Dalston Sound

Mural are making Houston’s Rothko Chapel a regular home from home. The trio—Australian Jim Denley (wind instruments) and Norwegians Kim Myhr (guitar) and Ingar Zach (percussion)—had played two previous concerts there before the site-specific event that’s now documented on Tempo (the second yielded Mural’s 2011 album Live at the Rothko Chapel, which is available via rothkochapel.org).

Tempo (SOFA) was recorded in 2013, during a performance that lasted a full four hours. The album presents three long, uncut excerpts from the second, third and fourth hours, plus a 20 minute coda, on three CDs.

Given that the Chapel functions as a place of contemplation or non-denominational worship, the music isn’t as meditative as you might expect. The sound of the elements is occasionally audible as background noise, and what was evidently an overcast and windy day can only have enhanced the muted ambience of Rothko’s achromatic murals. So the atmosphere was pre-loaded, the sonic canvas already primed when the performance began.

The audience were free to enter, occupy the space and leave at will, so the performers could focus on the moment, yet there’s clearly a collective developmental logic at work here. Each of the three CDs works just fine in isolation, but the full set is engaging enough to make it tempting to stick around for the duration.

On the second disc (“Third Hour”), for example, the prevailing mood after eight minutes (established by gently strummed guitar, subtle spasms of gran casa or low-pitch bass drum, and breathy flute) is reprised a full fifteen minutes later. In the interim, thrumming tintinnabulation creates a brightness that slowly leeches away, to be supplanted by dolorous gong strikes and probing foghorn sax.

Second Hour (disc one) explores gradually expansive drones and close textures (metallic scrapings, contact buzz, and plosive pops), quite quickly gaining in textural richness. There’s a heartbeat bass drum pulse, with gentle ripples of guitar accompaniment, but also more disruptive percussion and coarser saxophonics. 33 minutes in, clearer tones of bowed glass or cymbals, zither glisses and purring sax combine in an introduction to a gorgeous section that’s characterised by electronic-sounding chimes, presumably sourced from small brass bells or finger cymbals though the sound is reminiscent of Oval’s minimal glitch electronica piece “Do While”.

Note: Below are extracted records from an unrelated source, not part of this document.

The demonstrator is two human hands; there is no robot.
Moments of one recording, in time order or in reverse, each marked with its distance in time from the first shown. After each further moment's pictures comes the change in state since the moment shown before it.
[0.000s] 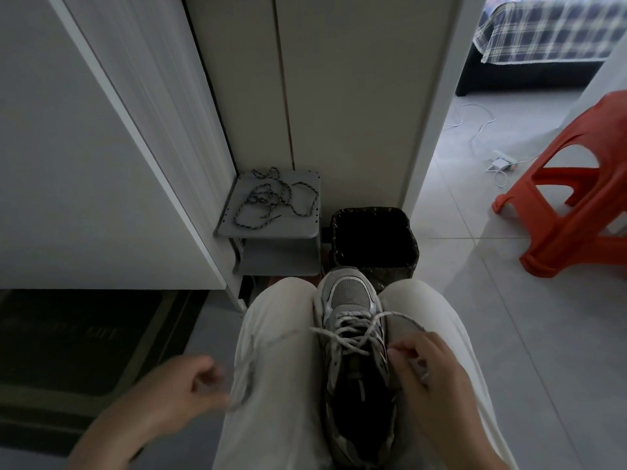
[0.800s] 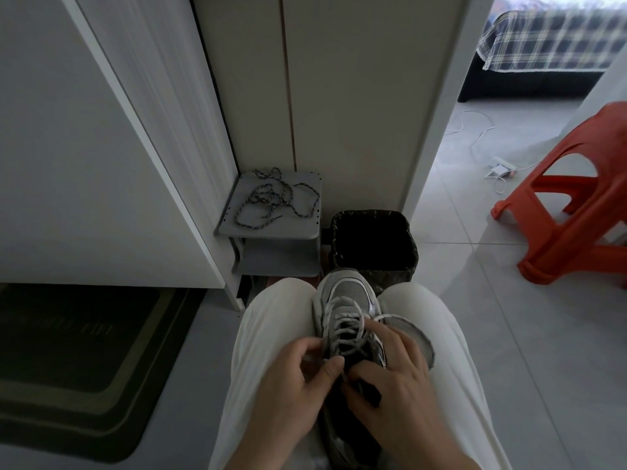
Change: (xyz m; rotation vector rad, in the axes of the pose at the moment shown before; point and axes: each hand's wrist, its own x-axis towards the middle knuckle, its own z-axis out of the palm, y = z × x) left_hand 0.013 0.089 0.091 -0.636 0.375 0.367; right_hand -0.005 -0.017 0.023 -0.298 -0.226 -0.273
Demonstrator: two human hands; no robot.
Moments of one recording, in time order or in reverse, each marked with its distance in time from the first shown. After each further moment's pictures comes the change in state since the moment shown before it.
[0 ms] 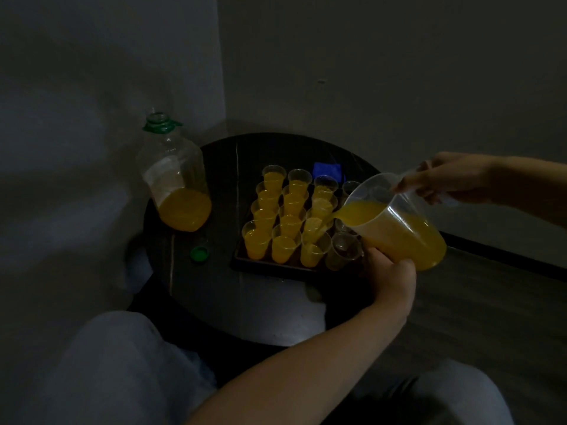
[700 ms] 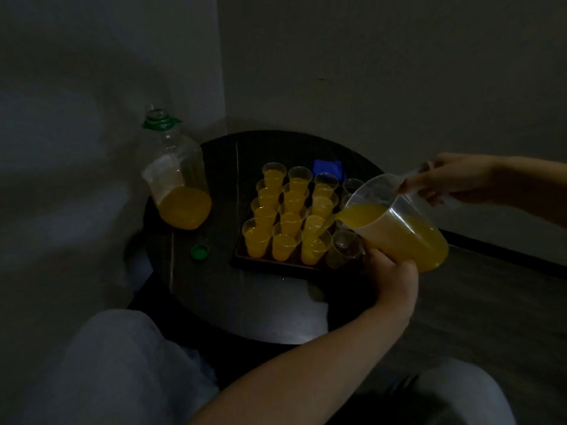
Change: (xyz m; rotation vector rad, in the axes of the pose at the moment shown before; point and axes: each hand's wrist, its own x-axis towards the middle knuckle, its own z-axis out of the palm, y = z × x) left_hand -0.003 -0.003 0.001 -0.007 -0.002 -0.011; right_hand 0.000 0.003 0.002 -0.007 -0.031 -0.004
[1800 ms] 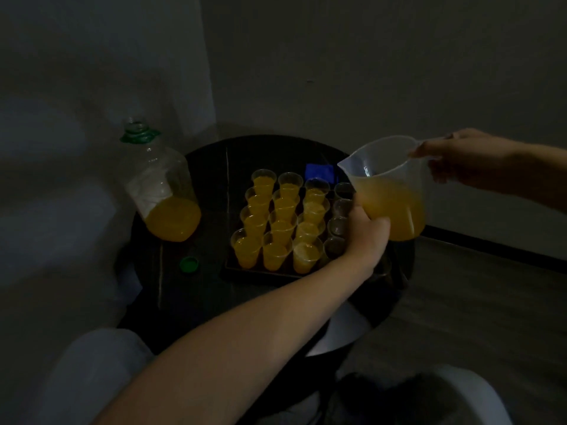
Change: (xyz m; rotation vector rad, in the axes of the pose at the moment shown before) left_hand 0.046 0.075 -0.005 0.275 -0.131 0.205; right_hand 0.014 0.017 -0.040 0.203 0.246 -0.071
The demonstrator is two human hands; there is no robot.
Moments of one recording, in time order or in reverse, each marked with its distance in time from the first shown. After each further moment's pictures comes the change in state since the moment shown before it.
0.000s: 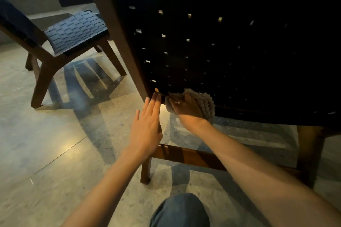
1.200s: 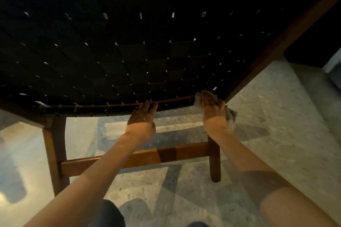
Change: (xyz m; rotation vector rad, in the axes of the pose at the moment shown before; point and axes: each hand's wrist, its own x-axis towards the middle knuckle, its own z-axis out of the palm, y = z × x) left_hand 0.061 0.236 0.127 0.063 -0.420 0.230; right_hand -0.199 0.295 -0.026 -0.270 0.167 0.696
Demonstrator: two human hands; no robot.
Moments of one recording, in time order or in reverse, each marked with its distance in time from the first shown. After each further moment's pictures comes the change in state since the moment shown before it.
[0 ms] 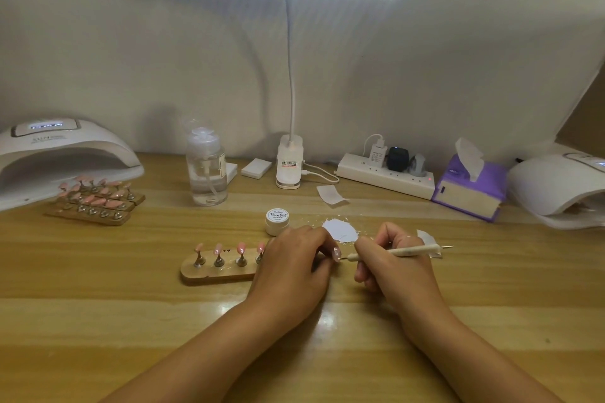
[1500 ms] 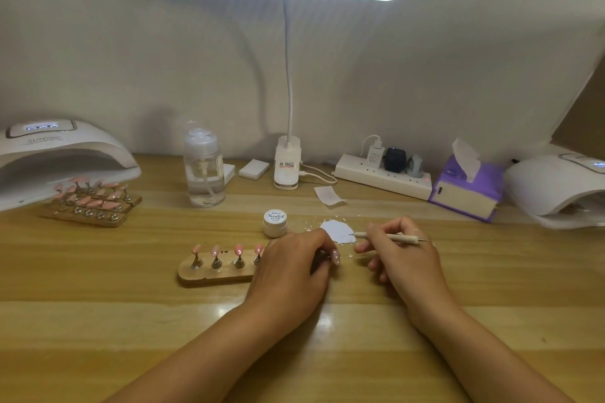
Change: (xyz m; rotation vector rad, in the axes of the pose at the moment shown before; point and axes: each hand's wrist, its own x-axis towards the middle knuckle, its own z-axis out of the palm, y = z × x) left_hand -0.002 0.001 0.000 -0.014 0.003 -0.014; right_hand 0.020 0.014 -0.012 -0.087 0.109 -0.007
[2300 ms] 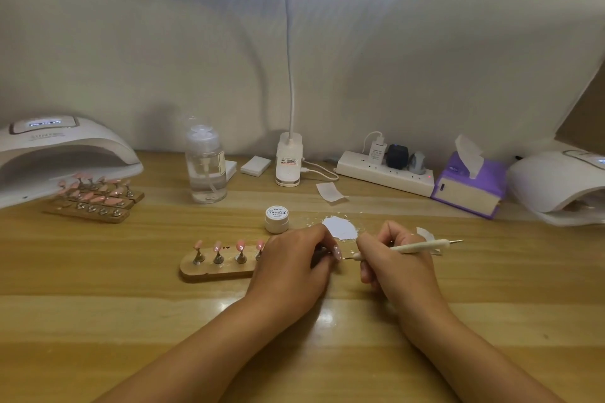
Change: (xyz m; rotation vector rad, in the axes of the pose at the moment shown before) left_hand 0.001 -0.001 0.000 -0.011 -0.008 -0.035; right_hand -0.020 -0.011 0.010 0.103 -0.055 0.006
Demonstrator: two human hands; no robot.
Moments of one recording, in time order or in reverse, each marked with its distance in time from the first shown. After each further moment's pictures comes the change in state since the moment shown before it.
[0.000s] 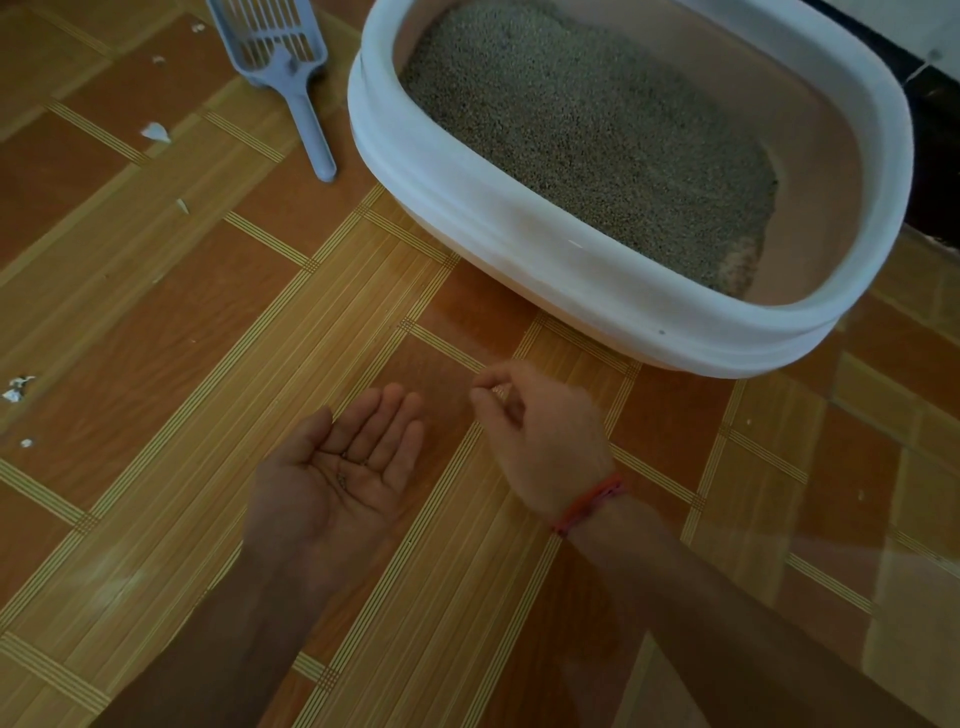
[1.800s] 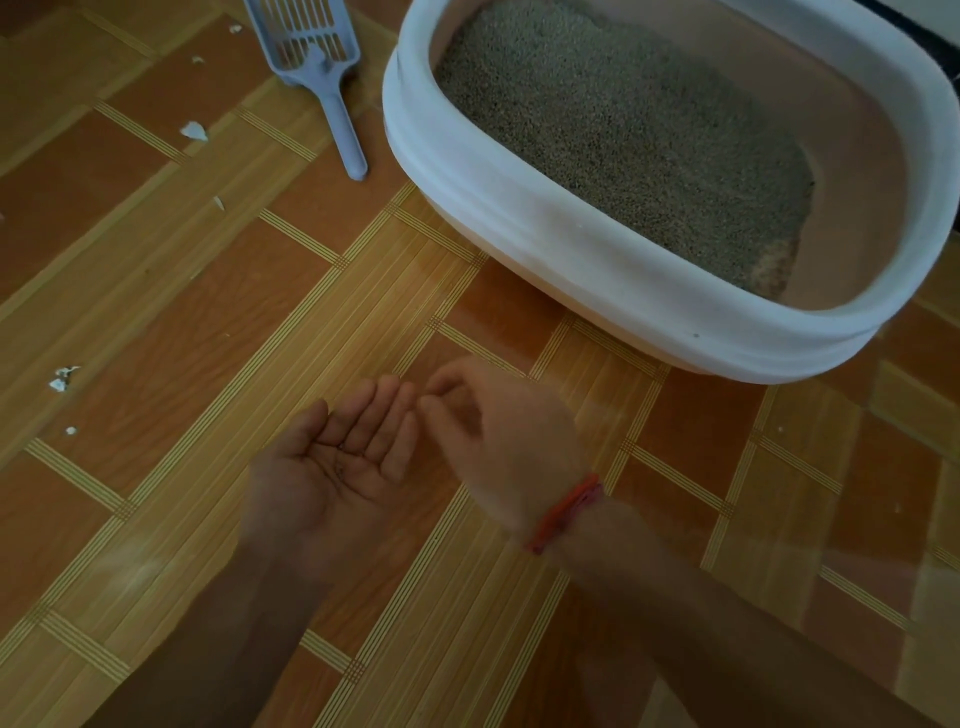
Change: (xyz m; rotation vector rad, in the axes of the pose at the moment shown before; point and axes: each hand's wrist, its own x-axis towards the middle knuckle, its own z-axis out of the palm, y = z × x) left_hand 0.002 0.019 -0.014 0.046 0.044 0.088; right_hand 0.003 -0.046 0.014 0.001 -0.080 -0.096
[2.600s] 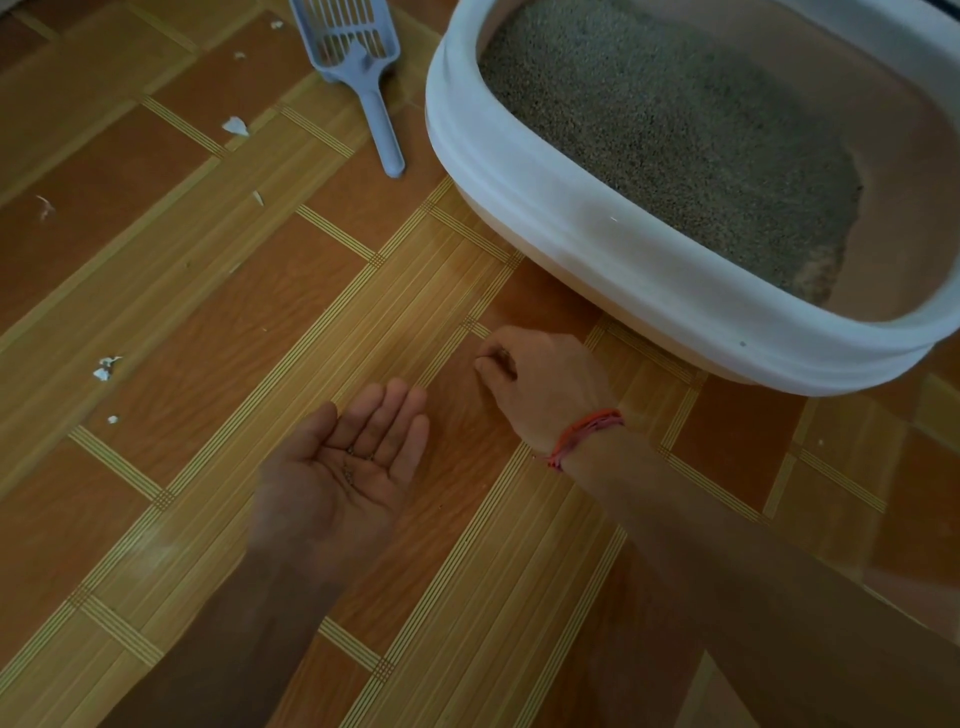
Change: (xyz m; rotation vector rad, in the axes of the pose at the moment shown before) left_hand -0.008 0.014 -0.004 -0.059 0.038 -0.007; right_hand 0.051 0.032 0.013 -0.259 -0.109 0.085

Percussionist Ingar Zach—best known for his work with Huntsville—combines beautifully with Jim Denley on “Third Hour”. Witness, about half an hour in, his swirls of brushed and rubbed gran casa skins melding with a burred saxophone sustain and circular breathing that amplifies Denley’s breath into a wind machine.

Press notes highlight Denley’s interest in exploring the saxophone’s “relevance to ancient and current traditions in Australian music”, as well as “innovative electronics and miking”. Straightforwardly tuneful playing is mostly held in reserve, in favour of soundings deep in the grain of the music’s texture. “Third Hour” begins with solo sax in short but keenly incised phrases, variations in embouchure testing the ply of the Chapel’s loaded ambience.

As for Kim Myhr, there’s no sign here of his musics for dance, nor for jazz orchestra, but there is plenty of evidence for his interests in American folk music and composers György Ligeti and Morton Feldman (another composer of music for the Rothko Chapel). Myhr ends the ambient intro to “Fourth Hour” (disc three, track one) with feather-light 12-string picks, the guitar sounding out cleanly at first, then enriched with bowl chimes and footsteps (the only noticeable audience intrusion on the whole set). Denly’s sax enters as mere breath sounds, but subtly fills out as Myhr’s guitar suggests a melody. Then sub-bass reverb from gong strikes turn the mood ominous, merging with Myhr’s now thrumming guitar into a deep drone.

This last movement of the main set features some of the album’s most dynamically eventful music. At 19:45 there’s only sax, plaintive but non-vocal, blending with high-pitch cymbal or Tibetan bowl scrapes, but then ringing like a twin bell alarm clock turns the atmosphere edgily static. At 26:00 it sounds like elementally raw weather has invaded the chapel. Brief irruptions of gran casa break the spell, and Denley’s sax probes percussive echoes while rain provides a backwash for delicate glints of zither and 12 string. Guitar picking then provides a holding fix for abstract sax, airy fluting and percussion improvisations. At this stage, everything is airy and delicate, even, perhaps, subtly playful.

The muted conclusion to the main set comes with a few minutes of pure ambience, then a crescendo of small sounds that end in sax licks that curl smokily into plumes suspended in silence. The 21 minute “Coda” that ends disc three flows naturally from there, beginning with harp-like zither and vocal percussion plus pianistic percussion trills and birdlike fluting. A marble or ball-bearing rolls and settles. A brief flurry of agitation yields a brief, rhythmic guitar figure and extended flurries of saxophonic contact sounds and circular breathing, taken down by zither glissandoes and lulling guitar.